The entries must be retyped exactly, down to the last line.

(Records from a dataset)
========================================================================

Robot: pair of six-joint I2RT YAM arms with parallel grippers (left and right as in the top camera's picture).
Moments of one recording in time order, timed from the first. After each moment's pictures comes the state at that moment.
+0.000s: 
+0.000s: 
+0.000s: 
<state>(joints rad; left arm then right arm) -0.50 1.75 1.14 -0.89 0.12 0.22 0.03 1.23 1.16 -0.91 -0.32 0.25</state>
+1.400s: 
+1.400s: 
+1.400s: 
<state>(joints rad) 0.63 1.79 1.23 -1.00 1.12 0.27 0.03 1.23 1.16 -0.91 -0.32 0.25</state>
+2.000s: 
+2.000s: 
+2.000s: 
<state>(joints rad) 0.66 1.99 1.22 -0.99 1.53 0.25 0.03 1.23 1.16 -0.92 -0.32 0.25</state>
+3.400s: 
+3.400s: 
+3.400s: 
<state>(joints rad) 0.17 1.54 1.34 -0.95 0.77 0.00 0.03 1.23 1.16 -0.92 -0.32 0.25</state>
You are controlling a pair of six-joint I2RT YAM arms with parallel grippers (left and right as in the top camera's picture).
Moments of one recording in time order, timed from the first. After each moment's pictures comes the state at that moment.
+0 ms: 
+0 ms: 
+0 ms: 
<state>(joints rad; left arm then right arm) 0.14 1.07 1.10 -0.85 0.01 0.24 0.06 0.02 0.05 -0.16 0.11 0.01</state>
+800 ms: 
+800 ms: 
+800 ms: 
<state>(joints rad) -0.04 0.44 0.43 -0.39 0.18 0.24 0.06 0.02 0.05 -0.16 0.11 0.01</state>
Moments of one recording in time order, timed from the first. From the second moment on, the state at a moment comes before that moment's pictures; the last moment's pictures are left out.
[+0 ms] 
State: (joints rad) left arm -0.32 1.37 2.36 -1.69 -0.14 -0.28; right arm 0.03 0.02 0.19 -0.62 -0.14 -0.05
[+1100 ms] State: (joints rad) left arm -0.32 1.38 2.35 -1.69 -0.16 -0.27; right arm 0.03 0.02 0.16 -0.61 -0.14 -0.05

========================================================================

**Task result**
Robot: pair of six-joint I2RT YAM arms with parallel grippers (left and right as in the top camera's picture).
Moments of one recording in time order, timed from the first. After each moment's pictures comes the state at that moment.
+0.000s: 
+0.000s: 
+0.000s: 
<state>(joints rad; left arm then right arm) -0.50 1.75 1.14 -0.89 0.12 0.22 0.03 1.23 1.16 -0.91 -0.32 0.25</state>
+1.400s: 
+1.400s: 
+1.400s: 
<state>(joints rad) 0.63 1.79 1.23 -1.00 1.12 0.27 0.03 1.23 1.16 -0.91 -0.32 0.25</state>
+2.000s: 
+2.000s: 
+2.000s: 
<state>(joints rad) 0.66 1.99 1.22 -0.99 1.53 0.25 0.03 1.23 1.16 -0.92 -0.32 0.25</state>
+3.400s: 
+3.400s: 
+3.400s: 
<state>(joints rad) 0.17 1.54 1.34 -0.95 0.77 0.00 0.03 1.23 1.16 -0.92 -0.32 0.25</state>
You are controlling a pair of six-joint I2RT YAM arms with parallel grippers (left and right as in the top camera's picture).
Moments of one recording in time order, timed from the first. After each moment's pictures comes the state at that moment.
+0 ms: 
+0 ms: 
+0 ms: 
<state>(joints rad; left arm then right arm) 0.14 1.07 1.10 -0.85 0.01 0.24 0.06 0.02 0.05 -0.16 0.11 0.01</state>
+800 ms: 
+800 ms: 
+800 ms: 
<state>(joints rad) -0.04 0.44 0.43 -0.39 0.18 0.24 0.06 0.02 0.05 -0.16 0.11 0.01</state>
Moments of one recording in time order, timed from the first. From the second moment on, the state at a moment comes before that moment's pictures; the last moment's pictures are left out.
[+0 ms] 
State: (joints rad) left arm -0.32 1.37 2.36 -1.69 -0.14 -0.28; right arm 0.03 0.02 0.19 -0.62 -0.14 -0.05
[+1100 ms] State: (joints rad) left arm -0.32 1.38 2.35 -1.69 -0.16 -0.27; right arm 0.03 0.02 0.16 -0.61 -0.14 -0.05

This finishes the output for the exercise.